Around age 3 is when children start to become a bit more selective to which they help. At this age, children want to start fitting into groups, and start following social norms. The social norms include playing games and sharing with other children. Children are more apt to be nice to other children who were nice to them in the past. Similarly, children are mean and selfish when it comes times to share and play with a child who was mean to them previously. This demonstrates human aggression, which is where a selfish tendency comes from.
I think that Hobbes was moderately correct in his thoughts of a state of nature. Let’s use children as a real life example of his state of nature theory. Hobbes talks about natural covenants between people and how if there is any ‘suspicion’ of a broken promise then the covenant is void. In a child’s play setting, this is covenant theory is relevant. Let’s say Child A was mean to Child B in the past. Child B could feel like Child A broke an unwritten rule of kindness, therefore continuing the pattern. Child B, when playing with Child A would be less likely to share, and be more self-interested. In Hobbes’ Law of Nature it states, “The second, the sum of the right of nature; which is, by all means we can, to defend ourselves” (Wootton, pg 160). Child B is defending himself because Child A has broke the covenant and Child B and can no longer be trusted in a state of nature.

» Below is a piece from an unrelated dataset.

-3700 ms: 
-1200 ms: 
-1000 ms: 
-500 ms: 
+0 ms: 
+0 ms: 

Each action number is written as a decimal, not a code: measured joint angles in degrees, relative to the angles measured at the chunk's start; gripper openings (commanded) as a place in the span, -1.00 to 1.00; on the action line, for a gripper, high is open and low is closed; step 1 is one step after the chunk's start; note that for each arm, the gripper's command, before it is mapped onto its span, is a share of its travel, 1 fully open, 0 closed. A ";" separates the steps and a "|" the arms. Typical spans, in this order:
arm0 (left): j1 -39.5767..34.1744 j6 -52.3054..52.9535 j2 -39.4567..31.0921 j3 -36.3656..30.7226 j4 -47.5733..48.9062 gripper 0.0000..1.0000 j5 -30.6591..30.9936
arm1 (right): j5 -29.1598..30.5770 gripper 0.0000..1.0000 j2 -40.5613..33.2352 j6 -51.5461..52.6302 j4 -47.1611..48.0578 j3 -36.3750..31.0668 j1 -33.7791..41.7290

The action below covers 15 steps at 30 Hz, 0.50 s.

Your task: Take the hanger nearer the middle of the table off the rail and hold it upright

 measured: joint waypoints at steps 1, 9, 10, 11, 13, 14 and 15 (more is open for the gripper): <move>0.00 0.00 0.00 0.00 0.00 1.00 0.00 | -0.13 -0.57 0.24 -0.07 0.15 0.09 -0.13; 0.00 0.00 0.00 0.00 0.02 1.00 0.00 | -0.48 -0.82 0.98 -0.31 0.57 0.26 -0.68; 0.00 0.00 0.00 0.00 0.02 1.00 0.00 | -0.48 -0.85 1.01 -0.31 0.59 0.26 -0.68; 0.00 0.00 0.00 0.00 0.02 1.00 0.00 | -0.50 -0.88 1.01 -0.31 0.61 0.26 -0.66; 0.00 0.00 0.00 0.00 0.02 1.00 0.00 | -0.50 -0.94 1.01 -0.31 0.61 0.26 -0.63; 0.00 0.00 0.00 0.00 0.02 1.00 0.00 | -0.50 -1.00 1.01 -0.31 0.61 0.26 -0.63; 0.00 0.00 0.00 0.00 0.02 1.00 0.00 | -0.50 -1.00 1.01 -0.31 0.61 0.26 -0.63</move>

Although we as humans are somewhat self-interested, we are also naturally helpful. This is why it is hard to differentiate what a person would naturally be like and if the person has outstanding conditions affecting how their temperament towards other people. “That’s why we have moral dilemmas,” Dr. Tomasello said, “because we are both selfish and altruistic at the same time.”
Wade, Nicholas. “We May Be Born With an Urge to Help.” New York Times 30 Nov 2009, Print.
Wootton, David. Modern Political Thought. Second Edition. Indianapolis, IN: Hackett, 2008. 160-63. Print.